- [TASK STATEMENT]:
In the records below, find the line with "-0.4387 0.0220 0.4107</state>" and the line with "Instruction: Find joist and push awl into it". Print both exactly, along with every line between them, and no other line.
WORKING DATA Start Marker
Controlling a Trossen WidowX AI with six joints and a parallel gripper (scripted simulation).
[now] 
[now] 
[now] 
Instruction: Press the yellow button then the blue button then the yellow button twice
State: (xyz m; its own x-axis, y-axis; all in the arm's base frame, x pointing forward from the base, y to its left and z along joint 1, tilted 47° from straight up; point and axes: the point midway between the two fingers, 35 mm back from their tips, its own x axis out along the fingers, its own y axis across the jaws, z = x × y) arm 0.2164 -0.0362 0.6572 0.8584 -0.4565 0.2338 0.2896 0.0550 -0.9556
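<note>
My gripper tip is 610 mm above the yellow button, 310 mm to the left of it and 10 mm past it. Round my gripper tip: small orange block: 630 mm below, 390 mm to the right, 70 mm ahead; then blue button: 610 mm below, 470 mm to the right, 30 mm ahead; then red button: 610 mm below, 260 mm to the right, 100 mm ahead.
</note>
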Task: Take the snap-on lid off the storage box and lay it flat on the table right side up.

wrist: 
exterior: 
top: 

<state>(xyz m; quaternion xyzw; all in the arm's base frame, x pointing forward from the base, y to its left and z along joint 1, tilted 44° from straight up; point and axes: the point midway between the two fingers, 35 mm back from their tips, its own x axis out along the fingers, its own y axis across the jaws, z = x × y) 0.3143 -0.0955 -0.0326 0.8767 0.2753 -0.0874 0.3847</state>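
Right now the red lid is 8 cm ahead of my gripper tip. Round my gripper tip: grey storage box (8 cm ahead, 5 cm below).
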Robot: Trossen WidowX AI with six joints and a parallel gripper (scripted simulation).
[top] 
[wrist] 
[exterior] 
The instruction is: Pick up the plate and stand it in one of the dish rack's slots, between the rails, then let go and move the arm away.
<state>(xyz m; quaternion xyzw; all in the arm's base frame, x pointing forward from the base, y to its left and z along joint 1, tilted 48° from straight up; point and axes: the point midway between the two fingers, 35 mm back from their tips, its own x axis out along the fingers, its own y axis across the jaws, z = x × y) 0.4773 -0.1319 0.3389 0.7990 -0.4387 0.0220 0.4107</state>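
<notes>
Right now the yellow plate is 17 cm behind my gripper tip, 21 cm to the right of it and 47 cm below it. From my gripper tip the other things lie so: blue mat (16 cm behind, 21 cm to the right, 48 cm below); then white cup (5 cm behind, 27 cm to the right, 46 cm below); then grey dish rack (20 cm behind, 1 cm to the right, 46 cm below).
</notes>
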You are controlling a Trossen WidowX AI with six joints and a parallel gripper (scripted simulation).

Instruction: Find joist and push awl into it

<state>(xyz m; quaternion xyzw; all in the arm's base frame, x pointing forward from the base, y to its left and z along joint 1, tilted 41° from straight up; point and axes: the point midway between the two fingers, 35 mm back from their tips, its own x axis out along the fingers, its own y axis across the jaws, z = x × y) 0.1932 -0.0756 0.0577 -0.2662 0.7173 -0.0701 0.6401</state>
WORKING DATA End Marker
- [REPLY]:
<state>(xyz m; quaternion xyzw; all in the arm's base frame, x pointing forward from the base, y to its left and z along joint 1, tilted 48° from straight up; point and axes: the point midway between the two fingers, 35 mm back from their tips, its own x axis out along the fingers, its own y axis across the jaws, z = x × y) 0.4773 -0.1319 0.3389 0.7990 -0.4387 0.0220 0.4107</state>
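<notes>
Right now the yellow plate is 17 cm behind my gripper tip, 21 cm to the right of it and 47 cm below it. From my gripper tip the other things lie so: blue mat (16 cm behind, 21 cm to the right, 48 cm below); then white cup (5 cm behind, 27 cm to the right, 46 cm below); then grey dish rack (20 cm behind, 1 cm to the right, 46 cm below).
</notes>
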You are controlling a Trossen WidowX AI with six joints and a parallel gripper (scripted simulation).

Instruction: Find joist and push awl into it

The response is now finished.